Work request
Match the string "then" against each line below, and copy every line that matches.

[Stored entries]
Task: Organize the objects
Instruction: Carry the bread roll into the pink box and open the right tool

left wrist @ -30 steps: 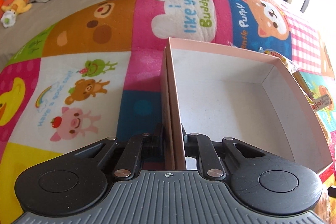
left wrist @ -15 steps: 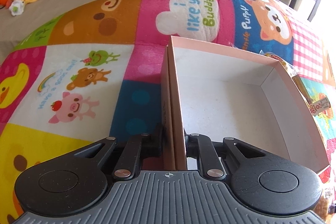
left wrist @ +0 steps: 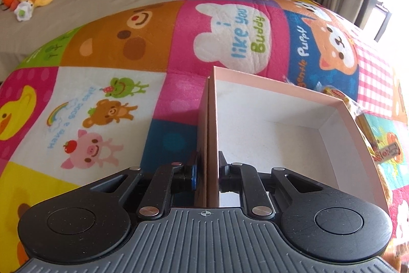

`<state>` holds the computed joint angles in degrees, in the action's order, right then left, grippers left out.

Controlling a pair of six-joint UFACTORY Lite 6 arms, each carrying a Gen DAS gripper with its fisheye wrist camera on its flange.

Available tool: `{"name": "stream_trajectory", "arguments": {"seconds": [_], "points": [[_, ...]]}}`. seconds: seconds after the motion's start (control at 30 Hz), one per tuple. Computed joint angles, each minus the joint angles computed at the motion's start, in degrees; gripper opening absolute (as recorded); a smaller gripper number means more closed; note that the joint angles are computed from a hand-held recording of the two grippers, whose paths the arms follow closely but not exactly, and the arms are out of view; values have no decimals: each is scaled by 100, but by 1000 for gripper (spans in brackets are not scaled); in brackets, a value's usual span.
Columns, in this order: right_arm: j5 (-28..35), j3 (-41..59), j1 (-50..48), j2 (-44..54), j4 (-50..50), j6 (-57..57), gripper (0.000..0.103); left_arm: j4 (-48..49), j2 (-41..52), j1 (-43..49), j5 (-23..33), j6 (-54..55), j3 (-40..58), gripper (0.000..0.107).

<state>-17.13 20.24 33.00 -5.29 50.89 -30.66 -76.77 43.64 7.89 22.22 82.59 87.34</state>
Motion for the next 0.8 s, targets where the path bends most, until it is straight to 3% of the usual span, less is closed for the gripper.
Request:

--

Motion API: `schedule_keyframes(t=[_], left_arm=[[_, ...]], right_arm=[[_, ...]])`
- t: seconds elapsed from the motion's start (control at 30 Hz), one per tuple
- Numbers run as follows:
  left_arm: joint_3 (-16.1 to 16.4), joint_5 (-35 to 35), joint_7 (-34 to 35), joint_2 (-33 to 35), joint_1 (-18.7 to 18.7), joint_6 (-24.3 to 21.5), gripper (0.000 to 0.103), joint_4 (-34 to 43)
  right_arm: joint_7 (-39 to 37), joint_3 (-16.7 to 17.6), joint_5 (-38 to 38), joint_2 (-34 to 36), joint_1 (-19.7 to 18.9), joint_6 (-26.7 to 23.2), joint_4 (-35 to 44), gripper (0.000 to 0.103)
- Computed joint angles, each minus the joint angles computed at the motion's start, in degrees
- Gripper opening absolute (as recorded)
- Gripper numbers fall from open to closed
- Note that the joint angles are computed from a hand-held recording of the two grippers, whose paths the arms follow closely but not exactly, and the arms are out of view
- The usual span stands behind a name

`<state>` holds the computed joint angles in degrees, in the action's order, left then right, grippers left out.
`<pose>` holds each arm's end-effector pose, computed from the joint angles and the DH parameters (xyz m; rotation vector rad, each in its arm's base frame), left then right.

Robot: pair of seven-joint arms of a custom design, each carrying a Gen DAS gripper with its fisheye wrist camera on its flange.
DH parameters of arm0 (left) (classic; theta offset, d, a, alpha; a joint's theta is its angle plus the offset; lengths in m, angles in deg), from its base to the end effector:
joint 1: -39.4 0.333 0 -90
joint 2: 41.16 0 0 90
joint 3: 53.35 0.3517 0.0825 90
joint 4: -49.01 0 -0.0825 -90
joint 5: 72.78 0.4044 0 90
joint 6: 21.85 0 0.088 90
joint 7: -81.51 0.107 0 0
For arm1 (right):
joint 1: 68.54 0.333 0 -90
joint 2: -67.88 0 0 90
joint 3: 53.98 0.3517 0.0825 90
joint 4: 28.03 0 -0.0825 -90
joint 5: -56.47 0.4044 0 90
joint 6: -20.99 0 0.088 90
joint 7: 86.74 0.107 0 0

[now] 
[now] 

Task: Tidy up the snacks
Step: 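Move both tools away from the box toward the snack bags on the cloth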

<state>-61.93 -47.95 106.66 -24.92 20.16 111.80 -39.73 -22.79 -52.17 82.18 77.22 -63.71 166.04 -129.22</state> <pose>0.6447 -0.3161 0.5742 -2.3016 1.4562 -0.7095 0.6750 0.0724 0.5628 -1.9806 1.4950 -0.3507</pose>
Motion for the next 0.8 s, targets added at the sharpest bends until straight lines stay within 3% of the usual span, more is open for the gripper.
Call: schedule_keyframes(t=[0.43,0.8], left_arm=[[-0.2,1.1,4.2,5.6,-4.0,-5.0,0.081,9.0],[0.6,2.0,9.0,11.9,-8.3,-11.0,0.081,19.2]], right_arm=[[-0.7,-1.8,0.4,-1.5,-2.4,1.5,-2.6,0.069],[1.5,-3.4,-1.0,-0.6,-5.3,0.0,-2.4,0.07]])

Answer section
`<state>` holds the computed joint angles in degrees, in the action's order, right then left, grippers left out.
`<state>` holds the computed joint angles in degrees, in the action's order, left then right, grippers left out.
`<pose>` holds each arm's end-effector pose, computed from the joint angles and the DH parameters (xyz m; rotation vector rad, each in its arm's base frame), left then right.

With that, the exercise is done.